黑暗如天地般无限的镜面,我站在镜子面前;镜面是无明,是无始劫三界生死的源头,镜外的我,是镜中寻找自我的身心攀缘;寻找自己的念头,波澜了镜面,幻觉出照镜子的身心我执;看着镜中的我,是镜中认识的投射,我看到自己的倒影,自己只是倒影所看到;看到只是观照的看着,对于分别出的倒影,无所分别。
镜中镜外的我,是同一颗心的呼吸,因镜内的分辨,所现镜外的寻找;此生故彼生,此有故彼有;我只是镜内的辨认,或者说,因为认识,而呈现认识镜子的自己,由自我分辨而呈现镜子,以及镜中辨认镜外的人;当镜外人的心,觉察到镜中人是自己辨认心的投射,融化分别心的放舍,镜外分辨之人就是镜中人的疑虑。
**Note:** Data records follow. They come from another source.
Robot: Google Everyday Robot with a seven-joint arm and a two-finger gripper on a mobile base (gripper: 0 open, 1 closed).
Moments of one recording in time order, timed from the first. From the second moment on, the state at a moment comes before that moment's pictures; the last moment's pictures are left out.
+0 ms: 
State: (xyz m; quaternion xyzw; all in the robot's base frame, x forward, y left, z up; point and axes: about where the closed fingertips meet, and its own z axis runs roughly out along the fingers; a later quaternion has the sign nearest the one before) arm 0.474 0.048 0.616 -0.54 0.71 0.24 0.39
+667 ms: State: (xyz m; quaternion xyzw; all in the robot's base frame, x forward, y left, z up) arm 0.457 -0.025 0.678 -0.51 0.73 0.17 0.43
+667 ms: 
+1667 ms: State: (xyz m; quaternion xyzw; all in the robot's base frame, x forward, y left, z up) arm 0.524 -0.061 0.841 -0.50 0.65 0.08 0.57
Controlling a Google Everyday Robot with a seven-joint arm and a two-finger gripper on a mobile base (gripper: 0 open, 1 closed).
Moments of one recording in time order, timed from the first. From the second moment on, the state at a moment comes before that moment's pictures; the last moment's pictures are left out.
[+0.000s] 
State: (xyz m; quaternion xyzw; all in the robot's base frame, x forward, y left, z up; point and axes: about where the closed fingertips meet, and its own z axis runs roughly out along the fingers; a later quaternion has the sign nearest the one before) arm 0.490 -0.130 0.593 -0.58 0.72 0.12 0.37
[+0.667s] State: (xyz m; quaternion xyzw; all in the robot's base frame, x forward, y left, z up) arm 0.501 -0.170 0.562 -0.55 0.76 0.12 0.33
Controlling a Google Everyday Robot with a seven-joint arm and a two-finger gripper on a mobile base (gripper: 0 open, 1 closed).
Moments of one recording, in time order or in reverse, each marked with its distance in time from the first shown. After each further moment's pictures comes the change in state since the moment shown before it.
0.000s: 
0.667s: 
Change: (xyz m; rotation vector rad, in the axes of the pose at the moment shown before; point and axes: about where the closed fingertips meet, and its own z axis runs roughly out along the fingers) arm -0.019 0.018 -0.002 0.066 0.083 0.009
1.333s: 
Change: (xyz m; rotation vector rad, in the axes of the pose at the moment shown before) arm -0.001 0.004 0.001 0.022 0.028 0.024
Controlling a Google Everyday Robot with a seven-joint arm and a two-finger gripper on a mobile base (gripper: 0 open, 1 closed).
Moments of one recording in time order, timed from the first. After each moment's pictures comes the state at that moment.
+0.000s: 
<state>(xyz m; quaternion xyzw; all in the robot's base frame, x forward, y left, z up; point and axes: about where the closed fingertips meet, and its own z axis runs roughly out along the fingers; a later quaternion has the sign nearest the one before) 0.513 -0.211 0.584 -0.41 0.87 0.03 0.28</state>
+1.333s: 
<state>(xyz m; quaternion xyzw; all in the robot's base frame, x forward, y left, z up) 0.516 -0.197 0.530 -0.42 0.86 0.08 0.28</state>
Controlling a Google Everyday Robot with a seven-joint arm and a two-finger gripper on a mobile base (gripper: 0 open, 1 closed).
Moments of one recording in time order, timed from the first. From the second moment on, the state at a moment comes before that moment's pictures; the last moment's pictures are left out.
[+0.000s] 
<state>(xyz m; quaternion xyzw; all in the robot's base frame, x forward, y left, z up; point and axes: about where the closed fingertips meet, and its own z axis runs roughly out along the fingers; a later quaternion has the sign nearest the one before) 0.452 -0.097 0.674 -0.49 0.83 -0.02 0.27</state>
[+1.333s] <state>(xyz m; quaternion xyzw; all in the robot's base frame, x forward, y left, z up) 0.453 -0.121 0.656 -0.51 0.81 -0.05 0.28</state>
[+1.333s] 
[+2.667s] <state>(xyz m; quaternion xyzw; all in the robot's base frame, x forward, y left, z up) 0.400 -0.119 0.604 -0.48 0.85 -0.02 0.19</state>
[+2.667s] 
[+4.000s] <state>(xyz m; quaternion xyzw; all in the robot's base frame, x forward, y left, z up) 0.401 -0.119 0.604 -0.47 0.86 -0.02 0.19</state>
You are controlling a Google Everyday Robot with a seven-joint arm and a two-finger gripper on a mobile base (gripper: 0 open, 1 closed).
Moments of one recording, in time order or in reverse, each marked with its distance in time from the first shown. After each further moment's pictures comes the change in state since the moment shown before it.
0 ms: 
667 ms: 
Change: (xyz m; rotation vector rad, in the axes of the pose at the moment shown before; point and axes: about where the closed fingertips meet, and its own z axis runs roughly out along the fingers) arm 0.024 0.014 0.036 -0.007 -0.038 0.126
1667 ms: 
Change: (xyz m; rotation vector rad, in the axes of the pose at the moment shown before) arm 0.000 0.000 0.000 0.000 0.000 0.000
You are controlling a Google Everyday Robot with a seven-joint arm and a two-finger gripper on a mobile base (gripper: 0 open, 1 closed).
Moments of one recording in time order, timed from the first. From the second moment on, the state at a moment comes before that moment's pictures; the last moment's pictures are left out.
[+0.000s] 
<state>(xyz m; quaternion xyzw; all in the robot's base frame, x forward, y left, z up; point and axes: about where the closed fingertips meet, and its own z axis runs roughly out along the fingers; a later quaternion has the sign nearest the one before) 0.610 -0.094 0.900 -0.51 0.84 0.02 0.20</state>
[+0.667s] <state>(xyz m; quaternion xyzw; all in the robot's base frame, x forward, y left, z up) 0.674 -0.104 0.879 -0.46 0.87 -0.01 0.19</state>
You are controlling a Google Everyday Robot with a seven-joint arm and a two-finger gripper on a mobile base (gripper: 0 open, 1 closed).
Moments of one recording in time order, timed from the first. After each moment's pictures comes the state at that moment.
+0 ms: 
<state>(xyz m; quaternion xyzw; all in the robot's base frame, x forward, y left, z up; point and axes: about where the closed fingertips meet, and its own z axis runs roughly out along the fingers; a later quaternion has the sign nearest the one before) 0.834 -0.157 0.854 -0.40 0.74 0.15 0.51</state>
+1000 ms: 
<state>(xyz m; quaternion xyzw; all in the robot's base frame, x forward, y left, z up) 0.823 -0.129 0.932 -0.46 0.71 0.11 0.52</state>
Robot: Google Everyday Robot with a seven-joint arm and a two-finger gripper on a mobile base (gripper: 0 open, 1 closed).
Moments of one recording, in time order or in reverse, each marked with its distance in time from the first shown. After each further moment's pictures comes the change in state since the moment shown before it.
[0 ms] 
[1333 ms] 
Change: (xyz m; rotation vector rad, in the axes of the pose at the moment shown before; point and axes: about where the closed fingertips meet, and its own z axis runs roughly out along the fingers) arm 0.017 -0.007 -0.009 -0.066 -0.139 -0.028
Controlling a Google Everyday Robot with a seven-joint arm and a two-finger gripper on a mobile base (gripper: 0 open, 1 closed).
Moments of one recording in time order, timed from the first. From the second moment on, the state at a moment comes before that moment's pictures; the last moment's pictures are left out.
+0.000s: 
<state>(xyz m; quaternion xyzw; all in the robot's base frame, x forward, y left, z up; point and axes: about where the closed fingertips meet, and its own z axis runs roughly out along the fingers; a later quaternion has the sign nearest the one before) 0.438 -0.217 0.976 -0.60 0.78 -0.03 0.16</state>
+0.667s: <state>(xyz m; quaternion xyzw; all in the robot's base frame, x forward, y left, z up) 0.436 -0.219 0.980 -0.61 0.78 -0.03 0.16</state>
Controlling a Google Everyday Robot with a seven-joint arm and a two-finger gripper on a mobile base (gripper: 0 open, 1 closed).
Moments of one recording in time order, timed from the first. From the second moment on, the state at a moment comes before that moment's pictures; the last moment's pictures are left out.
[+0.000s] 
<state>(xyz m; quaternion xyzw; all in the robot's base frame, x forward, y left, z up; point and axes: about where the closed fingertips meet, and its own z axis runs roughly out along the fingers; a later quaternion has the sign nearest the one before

心离分别则心非心,镜面粉碎,无挂是自由,无生即圆满,不可思议是极乐;自我与镜子,是梦境所镣铐,自我与无明,消融在不挂一丝疑虑,不染一丝体验的妙明安详;此无故彼无,此灭故彼灭,如走出迷宫的人,自我与迷宫只是梦境中一念错觉;三界仅是圆明十方妙觉大乐中,一丝错觉的纠结,错觉性空是极乐。